§ **What needs to be done**:
Please return all records verbatim, no pictures.

Collection entries
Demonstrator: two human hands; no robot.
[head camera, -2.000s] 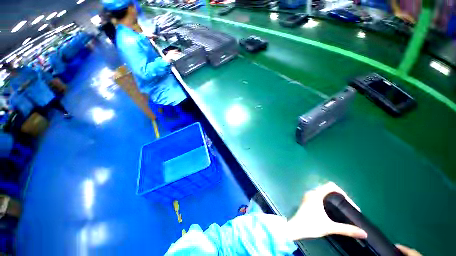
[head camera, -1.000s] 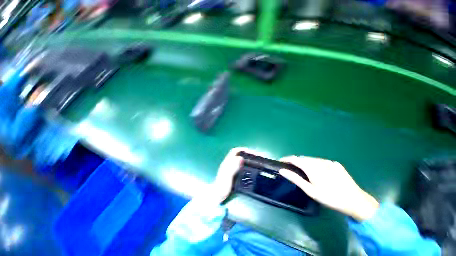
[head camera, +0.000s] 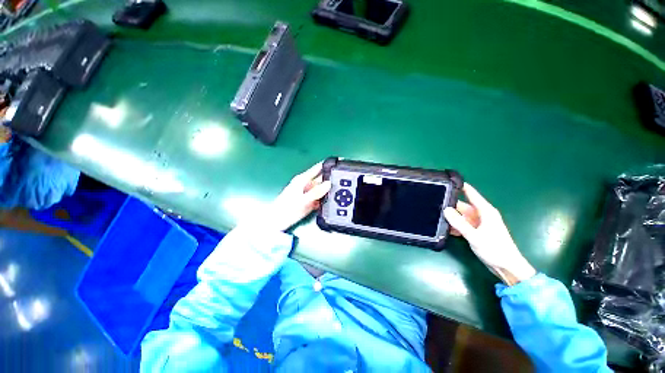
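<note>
A handheld device in a black protective frame (head camera: 399, 205) is held screen up over the green bench, near its front edge. Its round keypad is at the left and its dark screen in the middle. The black rim with thick corners runs around it. My left hand (head camera: 297, 198) grips its left end, thumb near the keypad. My right hand (head camera: 487, 232) grips its right end, thumb on the front rim. The fingers behind the device are partly hidden.
Unsleeved devices (head camera: 270, 87) stand on edge beyond my left hand. A sleeved device (head camera: 362, 16) lies at the back. Bagged black sleeves (head camera: 633, 251) lie at right. More grey devices (head camera: 71, 55) and another person's sleeve (head camera: 33, 173) are at left. A blue bin (head camera: 135, 269) is beside the green bench (head camera: 437, 98).
The view has swung right and down over the bench. The device, earlier held at a steep tilt with its front hidden, now faces up nearly level between both hands. My right thumb has moved to its right end.
</note>
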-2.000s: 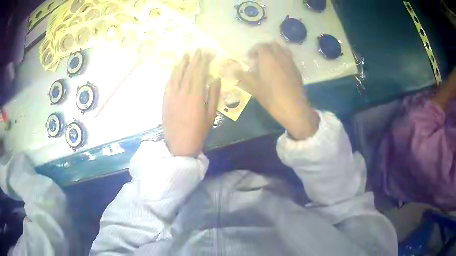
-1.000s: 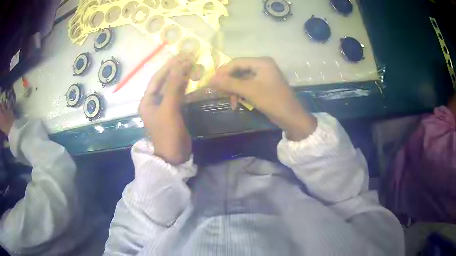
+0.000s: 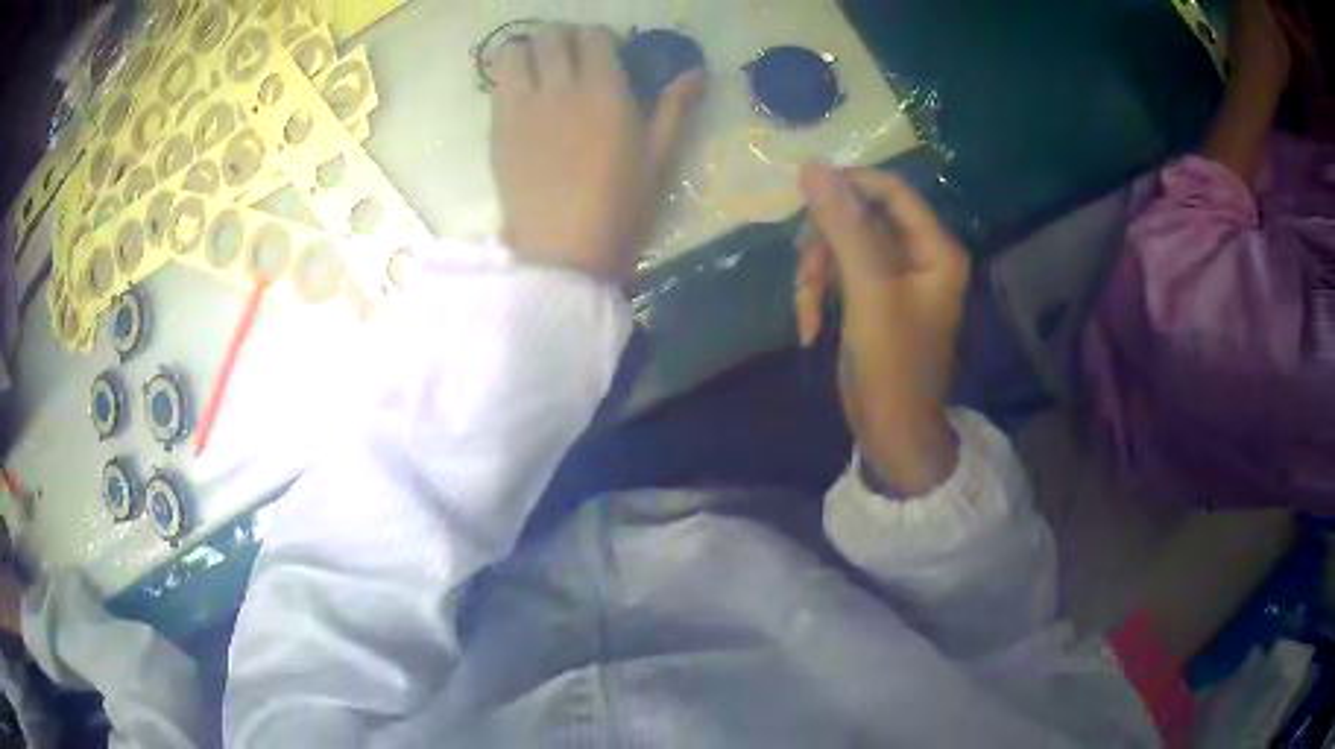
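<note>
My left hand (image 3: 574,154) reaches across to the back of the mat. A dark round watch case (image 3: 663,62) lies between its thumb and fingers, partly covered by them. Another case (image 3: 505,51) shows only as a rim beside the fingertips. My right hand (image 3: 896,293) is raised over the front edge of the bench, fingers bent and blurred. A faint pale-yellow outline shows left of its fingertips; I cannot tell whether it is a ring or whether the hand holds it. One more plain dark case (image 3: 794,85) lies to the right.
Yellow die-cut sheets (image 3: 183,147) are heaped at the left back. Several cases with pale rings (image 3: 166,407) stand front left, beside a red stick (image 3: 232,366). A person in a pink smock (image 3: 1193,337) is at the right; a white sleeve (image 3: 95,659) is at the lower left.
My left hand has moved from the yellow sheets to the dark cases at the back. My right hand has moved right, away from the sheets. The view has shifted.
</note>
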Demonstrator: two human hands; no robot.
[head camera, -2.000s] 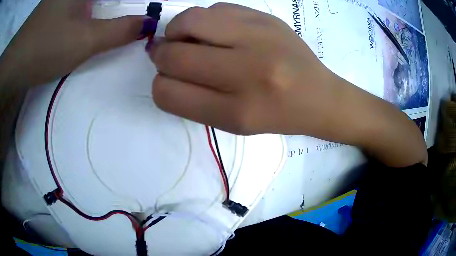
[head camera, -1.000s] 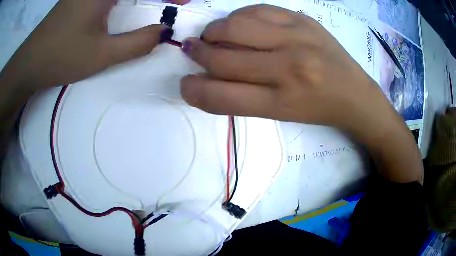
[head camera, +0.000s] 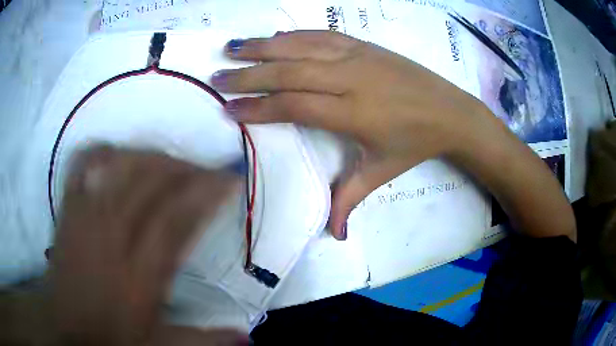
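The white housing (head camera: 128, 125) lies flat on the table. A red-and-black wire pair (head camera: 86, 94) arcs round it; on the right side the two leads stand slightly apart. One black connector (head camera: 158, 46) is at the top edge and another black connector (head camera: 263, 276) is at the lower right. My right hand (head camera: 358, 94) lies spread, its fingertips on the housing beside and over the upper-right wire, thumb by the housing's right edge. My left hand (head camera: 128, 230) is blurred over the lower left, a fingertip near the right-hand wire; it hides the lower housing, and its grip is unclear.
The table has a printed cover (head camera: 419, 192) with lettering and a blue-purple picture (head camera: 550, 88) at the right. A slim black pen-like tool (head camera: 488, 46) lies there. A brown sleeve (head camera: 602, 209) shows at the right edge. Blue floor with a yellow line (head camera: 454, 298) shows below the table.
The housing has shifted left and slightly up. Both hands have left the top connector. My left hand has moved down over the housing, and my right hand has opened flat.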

§ **Solution for this exercise**:
Demonstrator: two human hands; no robot.
[head camera, -2.000s] 
[head camera, -1.000s] 
[head camera, +0.000s] 
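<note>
A handheld device in a black protective frame (head camera: 399, 205) is held screen up over the green bench, near its front edge. Its round keypad is at the left and its dark screen in the middle. The black rim with thick corners runs around it. My left hand (head camera: 297, 198) grips its left end, thumb near the keypad. My right hand (head camera: 487, 232) grips its right end, thumb on the front rim. The fingers behind the device are partly hidden.
Unsleeved devices (head camera: 270, 87) stand on edge beyond my left hand. A sleeved device (head camera: 362, 16) lies at the back. Bagged black sleeves (head camera: 633, 251) lie at right. More grey devices (head camera: 71, 55) and another person's sleeve (head camera: 33, 173) are at left. A blue bin (head camera: 135, 269) is beside the green bench (head camera: 437, 98).
The view has swung right and down over the bench. The device, earlier held at a steep tilt with its front hidden, now faces up nearly level between both hands. My right thumb has moved to its right end.
</note>
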-2.000s: 
-1.000s: 
+0.000s: 
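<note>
My left hand (image 3: 574,154) reaches across to the back of the mat. A dark round watch case (image 3: 663,62) lies between its thumb and fingers, partly covered by them. Another case (image 3: 505,51) shows only as a rim beside the fingertips. My right hand (image 3: 896,293) is raised over the front edge of the bench, fingers bent and blurred. A faint pale-yellow outline shows left of its fingertips; I cannot tell whether it is a ring or whether the hand holds it. One more plain dark case (image 3: 794,85) lies to the right.
Yellow die-cut sheets (image 3: 183,147) are heaped at the left back. Several cases with pale rings (image 3: 166,407) stand front left, beside a red stick (image 3: 232,366). A person in a pink smock (image 3: 1193,337) is at the right; a white sleeve (image 3: 95,659) is at the lower left.
My left hand has moved from the yellow sheets to the dark cases at the back. My right hand has moved right, away from the sheets. The view has shifted.
</note>
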Demonstrator: two human hands; no robot.
[head camera, -2.000s] 
[head camera, -1.000s] 
[head camera, +0.000s] 
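The white housing (head camera: 128, 125) lies flat on the table. A red-and-black wire pair (head camera: 86, 94) arcs round it; on the right side the two leads stand slightly apart. One black connector (head camera: 158, 46) is at the top edge and another black connector (head camera: 263, 276) is at the lower right. My right hand (head camera: 358, 94) lies spread, its fingertips on the housing beside and over the upper-right wire, thumb by the housing's right edge. My left hand (head camera: 128, 230) is blurred over the lower left, a fingertip near the right-hand wire; it hides the lower housing, and its grip is unclear.
The table has a printed cover (head camera: 419, 192) with lettering and a blue-purple picture (head camera: 550, 88) at the right. A slim black pen-like tool (head camera: 488, 46) lies there. A brown sleeve (head camera: 602, 209) shows at the right edge. Blue floor with a yellow line (head camera: 454, 298) shows below the table.
The housing has shifted left and slightly up. Both hands have left the top connector. My left hand has moved down over the housing, and my right hand has opened flat.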

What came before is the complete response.